Julien Dreher: “Everyone can and should be a manager”

Julien Dreher Everyone can and should be a manager

L’Express: You are publishing a book to put an end to “hierarchical management”. What does this expression mean?

Julien Dréher: This is management as we know it in almost all our companies and to which we have become accustomed for the better, but above all for the worse… This relationship of subordination was set up in a context of assembly line production . The human, its creativity and its convictions had to be prevented by a strict hierarchical structure. It was therefore originally designed to control employees, not only out of fear of idleness or sabotage, but above all out of fear that they would take initiatives or express their singularities.

One hundred years later, this almost unchanged system is no longer suitable. In a digital world that has become multilateral and changing, we need people and their ability to invent but also to learn. The managerial relationship has become an unbearable burden: employees have to put up with a framework that hinders and infantilizes them, and managers have to take on a mission that has become almost impossible.

Why is employee autonomy so essential?

There is no cooperation and innovation without autonomy. The new dynamics are not predictive, they are not obtained by systematic control but by commitment and empowerment. The companies that do well are those that know how to make many small, quick and reversible decisions to adapt to changes and the vagaries of the field. This cannot be done without extensive team empowerment. There is also a change in the expectations and thresholds of employee requirements. We bear less and less to receive very imperfect major decisions that come from above and that we must undergo on a daily basis without being able to adjust them to our personal or collective context.

You plead for employees to choose their own manager…

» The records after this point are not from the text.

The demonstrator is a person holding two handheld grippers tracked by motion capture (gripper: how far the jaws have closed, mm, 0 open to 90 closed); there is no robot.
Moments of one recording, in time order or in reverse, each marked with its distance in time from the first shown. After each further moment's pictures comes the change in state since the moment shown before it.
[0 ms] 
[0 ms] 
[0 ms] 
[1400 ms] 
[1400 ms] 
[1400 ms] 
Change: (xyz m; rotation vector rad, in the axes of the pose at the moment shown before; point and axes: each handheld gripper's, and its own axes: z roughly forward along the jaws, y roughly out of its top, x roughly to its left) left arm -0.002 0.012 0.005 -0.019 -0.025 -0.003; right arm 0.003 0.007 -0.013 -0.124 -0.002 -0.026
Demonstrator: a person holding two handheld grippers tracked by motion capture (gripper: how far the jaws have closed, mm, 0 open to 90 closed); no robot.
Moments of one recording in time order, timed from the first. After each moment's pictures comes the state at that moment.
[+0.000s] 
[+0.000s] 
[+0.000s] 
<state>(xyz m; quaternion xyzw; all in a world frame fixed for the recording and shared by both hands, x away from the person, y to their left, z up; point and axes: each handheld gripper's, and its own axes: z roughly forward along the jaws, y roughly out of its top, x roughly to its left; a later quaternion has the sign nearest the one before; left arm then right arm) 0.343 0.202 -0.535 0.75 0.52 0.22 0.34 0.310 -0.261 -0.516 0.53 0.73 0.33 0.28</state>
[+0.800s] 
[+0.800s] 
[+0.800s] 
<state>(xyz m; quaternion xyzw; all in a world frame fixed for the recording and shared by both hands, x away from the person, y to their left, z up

The challenge for management is no longer to control but to help employees. And since their needs are multiple, management must be too. First, a collaborator must have several managers. Then, employees are adults and know better than anyone who and when they want to be accompanied. In your life, you choose your doctors, your baker and you also decide when you need to go. It is not a third person who can know it better than you. Is it so different in the professional setting?

Julien Dréher

© / @ Eyrolles

What would the ideal manager look like?

Potentially, to all employees! From the moment you consider that managing means promoting collective work or supporting employees, everyone can and even must play this role. This approach seems more realistic to me than a minority of superhero managers having to deal with all the problems of a team. It is up to everyone to seek the right colleague according to their activities and needs. With this approach, everyone wins, including the company, which benefits from more motivated and more efficient employees.

All managers! Renouncing subordination to free cooperation in the company, by Julien Dréher. Editions Eyrolles. Release May 11.